== Activity ==
The data is to be reproduced in full and without error.

== Data for review ==

▼▼▼

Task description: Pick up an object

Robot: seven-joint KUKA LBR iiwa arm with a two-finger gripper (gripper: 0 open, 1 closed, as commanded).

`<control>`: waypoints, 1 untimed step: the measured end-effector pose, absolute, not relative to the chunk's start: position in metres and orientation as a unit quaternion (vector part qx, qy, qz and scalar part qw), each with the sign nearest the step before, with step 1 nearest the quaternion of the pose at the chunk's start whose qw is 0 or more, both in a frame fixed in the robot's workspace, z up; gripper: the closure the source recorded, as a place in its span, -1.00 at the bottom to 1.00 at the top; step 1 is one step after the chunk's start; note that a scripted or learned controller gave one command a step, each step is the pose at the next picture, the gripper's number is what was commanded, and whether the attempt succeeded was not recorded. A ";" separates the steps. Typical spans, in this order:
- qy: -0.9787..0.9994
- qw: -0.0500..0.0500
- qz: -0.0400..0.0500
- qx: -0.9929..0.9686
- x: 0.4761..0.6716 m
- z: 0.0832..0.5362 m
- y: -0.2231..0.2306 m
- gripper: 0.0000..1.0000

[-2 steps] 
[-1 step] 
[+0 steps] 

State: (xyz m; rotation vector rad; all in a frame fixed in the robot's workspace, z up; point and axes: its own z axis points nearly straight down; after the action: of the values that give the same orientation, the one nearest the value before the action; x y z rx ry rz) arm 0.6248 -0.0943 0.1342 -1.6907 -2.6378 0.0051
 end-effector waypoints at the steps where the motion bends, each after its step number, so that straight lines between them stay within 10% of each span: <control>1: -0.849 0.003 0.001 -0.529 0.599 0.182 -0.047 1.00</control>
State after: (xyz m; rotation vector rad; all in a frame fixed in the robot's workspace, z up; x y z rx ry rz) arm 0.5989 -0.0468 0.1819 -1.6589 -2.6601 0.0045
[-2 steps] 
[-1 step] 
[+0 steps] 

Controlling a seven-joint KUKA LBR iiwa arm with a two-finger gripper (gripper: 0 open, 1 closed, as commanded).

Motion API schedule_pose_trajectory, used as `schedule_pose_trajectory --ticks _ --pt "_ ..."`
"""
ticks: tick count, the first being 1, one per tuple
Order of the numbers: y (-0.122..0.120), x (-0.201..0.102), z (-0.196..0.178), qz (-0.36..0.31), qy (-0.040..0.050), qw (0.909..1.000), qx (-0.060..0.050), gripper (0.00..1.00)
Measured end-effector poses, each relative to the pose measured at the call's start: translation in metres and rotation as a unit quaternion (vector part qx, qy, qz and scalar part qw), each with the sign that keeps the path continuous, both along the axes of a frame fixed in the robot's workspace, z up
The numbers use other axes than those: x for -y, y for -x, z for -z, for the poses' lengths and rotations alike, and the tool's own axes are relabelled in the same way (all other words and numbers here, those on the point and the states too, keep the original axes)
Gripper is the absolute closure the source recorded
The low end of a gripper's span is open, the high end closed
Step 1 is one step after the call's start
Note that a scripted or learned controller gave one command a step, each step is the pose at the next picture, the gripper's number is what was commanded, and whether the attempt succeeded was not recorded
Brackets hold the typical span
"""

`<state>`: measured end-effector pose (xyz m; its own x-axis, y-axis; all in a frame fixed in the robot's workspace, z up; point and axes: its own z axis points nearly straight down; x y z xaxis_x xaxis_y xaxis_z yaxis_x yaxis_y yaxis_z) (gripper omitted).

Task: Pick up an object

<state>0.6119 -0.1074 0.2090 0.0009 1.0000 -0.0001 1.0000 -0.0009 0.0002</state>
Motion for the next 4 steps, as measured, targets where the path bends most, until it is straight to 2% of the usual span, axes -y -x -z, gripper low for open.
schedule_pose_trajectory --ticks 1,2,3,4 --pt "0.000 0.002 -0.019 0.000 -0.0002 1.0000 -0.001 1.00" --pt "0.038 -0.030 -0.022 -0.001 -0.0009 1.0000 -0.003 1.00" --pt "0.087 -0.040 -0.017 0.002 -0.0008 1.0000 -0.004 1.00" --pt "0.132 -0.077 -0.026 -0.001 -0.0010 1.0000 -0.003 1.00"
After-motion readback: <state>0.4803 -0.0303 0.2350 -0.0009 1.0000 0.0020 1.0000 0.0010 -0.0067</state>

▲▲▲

== Task solution ==
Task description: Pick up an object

Robot: seven-joint KUKA LBR iiwa arm with a two-finger gripper (gripper: 0 open, 1 closed, as commanded).

`<control>`: waypoints, 1 untimed step: the measured end-effector pose, absolute, not relative to the chunk's start: position in metres and orientation as a unit quaternion (vector part qx, qy, qz and scalar part qw), each with the sign nearest the step before, with step 1 nearest the quaternion of the pose at the chunk's start whose qw is 0 or more, both in a frame fixed in the robot's workspace, z up; gripper: the closure the source recorded, as a place in its span, -1.00 at the bottom to 1.00 at the top; step 1 is one step after the chunk's start; note that a scripted or learned controller gave one command a step, each step is the pose at the next picture, the gripper's number is what was commanded, and whether the attempt succeeded was not recorded. A ";" separates the steps. Typical spans, in this order:
- qy: -0.9787..0.9994
- qw: -0.0500..0.0500
- qz: -0.0400..0.0500
- qx: -0.9929..0.9686
- x: 0.4761..0.6716 m
- z: 0.0832..0.5362 m
- y: -0.2231..0.2306 m
- gripper: 0.0000..1.0000

[-2 steps] 
[-1 step] 
[+0 steps] 

State: (xyz m; rotation vector rad; all in a frame fixed in the robot's workspace, z up; point and axes: its own z axis points nearly straight down; after the action: of the values that give the same orientation, the one nearest the value before the action; x y z rx ry rz) arm 0.6248 -0.0943 0.1342 -1.6907 -2.6378 0.0051
 end-effector waypoints at the steps where the motion bends, each after its step number, so that straight lines between them stay within 10% of each span: <control>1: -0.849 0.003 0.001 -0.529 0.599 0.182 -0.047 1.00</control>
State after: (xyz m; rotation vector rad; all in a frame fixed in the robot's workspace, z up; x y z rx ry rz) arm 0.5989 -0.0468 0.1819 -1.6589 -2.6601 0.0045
[-2 steps] 
[-1 step] 
[+0 steps] 

Controlling a seven-joint KUKA LBR iiwa arm with a two-finger gripper (gripper: 0 open, 1 closed, as commanded).

Motion API schedule_pose_trajectory, used as `schedule_pose_trajectory --ticks _ --pt "_ ..."`
"""
ticks: tick count, the first being 1, one per tuple
Order of the numbers: y (-0.122..0.120), x (-0.201..0.102), z (-0.196..0.178), qz (-0.36..0.31), qy (-0.040..0.050), qw (0.909..1.000), qx (-0.060..0.050), gripper (0.00..1.00)
Measured end-effector poses, each relative to the pose measured at the call's start: translation in metres and rotation as a unit quaternion (vector part qx, qy, qz and scalar part qw), each with the sign that keeps the path continuous, both along the axes of a frame fixed in the robot's workspace, z up
The numbers use other axes than those: x for -y, y for -x, z for -z, for the poses' lengths and rotations alike, and the tool's own axes are relabelled in the same way (all other words and numbers here, those on the point and the states too, keep the original axes)
Gripper is the absolute closure the source recorded
The low end of a gripper's span is open, the high end closed
Step 1 is one step after the call's start
Note that a scripted or learned controller gave one command a step, each step is the pose at the next picture, the gripper's number is what was commanded, and whether the attempt succeeded was not recorded
Brackets hold the typical span
"""

`<state>`: measured end-effector pose (xyz m; its own x-axis, y-axis; all in a frame fixed in the robot's workspace, z up; point and axes: its own z axis points nearly straight down; x y z xaxis_x xaxis_y xaxis_z yaxis_x yaxis_y yaxis_z) (gripper omitted).

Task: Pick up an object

<state>0.6119 -0.1074 0.2090 0.0009 1.0000 -0.0001 1.0000 -0.0009 0.0002</state>
Motion for the next 4 steps, as measured, targets where the path bends most, until it is straight to 2% of the usual span, axes -y -x -z, gripper low for open.
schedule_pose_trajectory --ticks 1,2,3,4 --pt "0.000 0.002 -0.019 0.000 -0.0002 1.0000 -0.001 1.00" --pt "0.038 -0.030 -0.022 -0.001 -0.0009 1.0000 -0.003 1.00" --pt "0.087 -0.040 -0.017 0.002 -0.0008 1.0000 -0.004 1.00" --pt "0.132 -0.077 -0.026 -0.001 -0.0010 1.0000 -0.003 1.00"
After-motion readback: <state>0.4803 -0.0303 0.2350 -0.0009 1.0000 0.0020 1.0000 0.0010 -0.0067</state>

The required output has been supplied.